Breaking the ice

As a 10-year-old, Lisa Langley used to commute all the way from her Manchester home to Boston to skate with the likes of Paul Wylie and Nancy Kerrigan.
Now 37, Langley is teaching local children and adults a range of skating level classes a bit closer to home. She was hired in July as the skating director at the new Conway Arena, a state-of-the-art facility that opened in Nashua in September.
Tonight from 6-8, Langley is hosting a fund-raising exhibition for prospective skaters, featuring current students in solo and group performances. Tickets are $5.
“It’s a beautiful facility. It’s a wonderful rink with wonderful management,” Langley, a senior-level skater who has taught classes since 1984, said Friday.
The 200-foot-by-85-foot Conway Arena is the new home to the Daniel Webster College and Nashua and Souhegan high school hockey teams, plus the local youth hockey association, according to Langley’s public relations assistant, Mercy Zaveri. Group and private lessons in basic skills and freestyle at the new rink start at $99 for an eight-week session..
“So far, our learn-to-skate is sold out,” Langley said.
New classes begin in January though, and there are still openings for that session, she said.
Langley is also in the process of starting the Gate City Figure Skating Club, an amateur competitive organization based at the rink that will participate in local and regional exhibitions and meets. The club started to meet in October, but it will be about six months more before it gets official certification from the United States Figure Skating Association, she said.
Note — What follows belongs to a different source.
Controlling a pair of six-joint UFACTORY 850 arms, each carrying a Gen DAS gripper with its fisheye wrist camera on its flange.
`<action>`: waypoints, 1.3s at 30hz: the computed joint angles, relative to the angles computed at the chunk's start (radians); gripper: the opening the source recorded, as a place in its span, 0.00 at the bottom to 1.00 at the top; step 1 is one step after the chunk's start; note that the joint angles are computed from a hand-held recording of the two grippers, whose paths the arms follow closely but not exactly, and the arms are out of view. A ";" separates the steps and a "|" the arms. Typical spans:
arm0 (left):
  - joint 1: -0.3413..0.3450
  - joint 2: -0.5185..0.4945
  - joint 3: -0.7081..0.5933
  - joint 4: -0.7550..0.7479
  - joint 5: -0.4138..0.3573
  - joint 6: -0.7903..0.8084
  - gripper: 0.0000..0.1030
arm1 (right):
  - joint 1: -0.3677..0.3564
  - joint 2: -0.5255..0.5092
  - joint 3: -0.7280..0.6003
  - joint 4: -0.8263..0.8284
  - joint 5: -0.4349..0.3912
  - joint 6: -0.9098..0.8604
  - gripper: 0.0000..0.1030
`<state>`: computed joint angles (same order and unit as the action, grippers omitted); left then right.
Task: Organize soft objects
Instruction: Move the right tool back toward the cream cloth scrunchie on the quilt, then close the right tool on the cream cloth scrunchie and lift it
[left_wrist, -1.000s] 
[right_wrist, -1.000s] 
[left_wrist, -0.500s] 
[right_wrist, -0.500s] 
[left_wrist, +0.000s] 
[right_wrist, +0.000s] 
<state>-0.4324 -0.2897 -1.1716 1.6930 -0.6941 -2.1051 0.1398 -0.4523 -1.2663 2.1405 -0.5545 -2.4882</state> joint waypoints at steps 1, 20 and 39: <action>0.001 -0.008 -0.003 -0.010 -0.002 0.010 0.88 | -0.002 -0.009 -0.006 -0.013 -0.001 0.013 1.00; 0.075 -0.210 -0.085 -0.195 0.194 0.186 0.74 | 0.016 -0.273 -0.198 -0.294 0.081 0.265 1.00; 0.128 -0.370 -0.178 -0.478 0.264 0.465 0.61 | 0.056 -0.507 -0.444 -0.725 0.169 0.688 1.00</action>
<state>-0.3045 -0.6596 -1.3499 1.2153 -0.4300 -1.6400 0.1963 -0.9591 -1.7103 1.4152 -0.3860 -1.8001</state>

Langley’s skaters come from as far away as Fitchburg and Acton, Mass., for morning and evening classes and range in age from 3 to adults. One of those adult skaters is Zaveri.
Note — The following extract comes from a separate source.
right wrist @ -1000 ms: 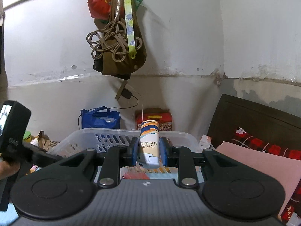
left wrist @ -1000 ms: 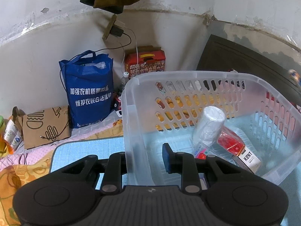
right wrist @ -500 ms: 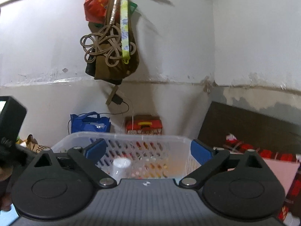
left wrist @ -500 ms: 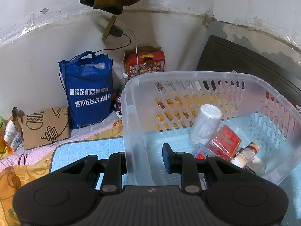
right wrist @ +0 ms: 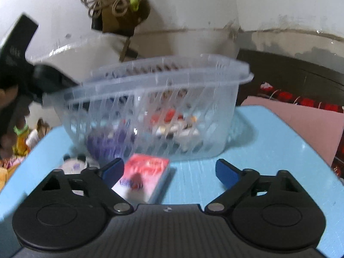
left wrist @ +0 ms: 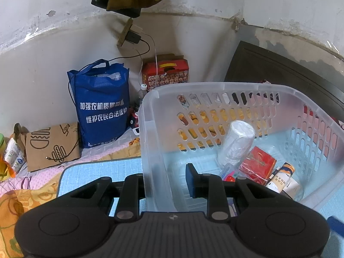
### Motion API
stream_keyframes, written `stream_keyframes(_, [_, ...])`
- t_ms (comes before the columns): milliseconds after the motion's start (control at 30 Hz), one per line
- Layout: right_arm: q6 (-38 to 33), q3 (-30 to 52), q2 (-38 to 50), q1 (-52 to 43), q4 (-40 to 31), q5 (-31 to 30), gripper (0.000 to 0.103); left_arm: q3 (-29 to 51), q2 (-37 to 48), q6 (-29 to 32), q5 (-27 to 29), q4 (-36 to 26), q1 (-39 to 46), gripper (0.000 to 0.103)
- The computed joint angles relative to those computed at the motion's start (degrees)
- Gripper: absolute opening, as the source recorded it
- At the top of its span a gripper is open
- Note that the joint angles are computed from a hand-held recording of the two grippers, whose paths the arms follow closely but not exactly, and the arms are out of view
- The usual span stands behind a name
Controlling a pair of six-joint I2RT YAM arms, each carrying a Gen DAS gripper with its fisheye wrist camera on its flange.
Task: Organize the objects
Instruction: 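Drop the cream tube into the basket with the right tool, then grasp the pink tissue pack with the right tool and lift it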
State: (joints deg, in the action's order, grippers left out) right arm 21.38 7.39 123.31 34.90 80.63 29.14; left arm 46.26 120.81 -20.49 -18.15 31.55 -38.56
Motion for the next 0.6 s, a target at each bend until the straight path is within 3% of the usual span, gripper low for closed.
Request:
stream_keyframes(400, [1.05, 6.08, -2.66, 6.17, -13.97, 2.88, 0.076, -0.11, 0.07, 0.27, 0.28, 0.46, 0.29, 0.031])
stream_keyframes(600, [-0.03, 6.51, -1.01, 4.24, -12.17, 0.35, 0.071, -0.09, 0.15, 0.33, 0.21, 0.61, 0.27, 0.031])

“I’m in the basic-skills program,” Zaveri said earlier this week. While she has skated all her life, Zaveri, 30, had never taken an organized lesson before signing up with Langley.
SKATING EXHIBITION
“I can go in one direction very well,” she said.
Zaveri is hoping to learn some fancier moves in the group sessions she is taking.
“My goal is to compete as an adult in the lower levels,” she said.
The adult classes are open to a range of ability levels. Zaveri grew up studying jazz, tap, ballet and Irish dance, so skating moves are not totally foreign to her.
“In our class, some women had to hold the wall,” while learning to skate better, she said. Langley said so far, only one adult male has signed up for classes and all the children are girls. Men and boys are welcome to sign up, too, she said.
Langley skated for coach Theresa Martin in Burlington, Mass., and later at the Skating Club of Boston as a child. Today, her own 7-year-old daughter, Emily is one of her students and 4-year-old son Eric is learning to skate, too. Skating really is a family affair for the Langley’s; Lisa’s husband, Arthur, played goalie for Saint Anselm College hockey team.
Class levels include basic skills level 1 to freestyle level 6 and the Gate City Figure Skating Club will compete in the intermediate to senior levels at regional competitions.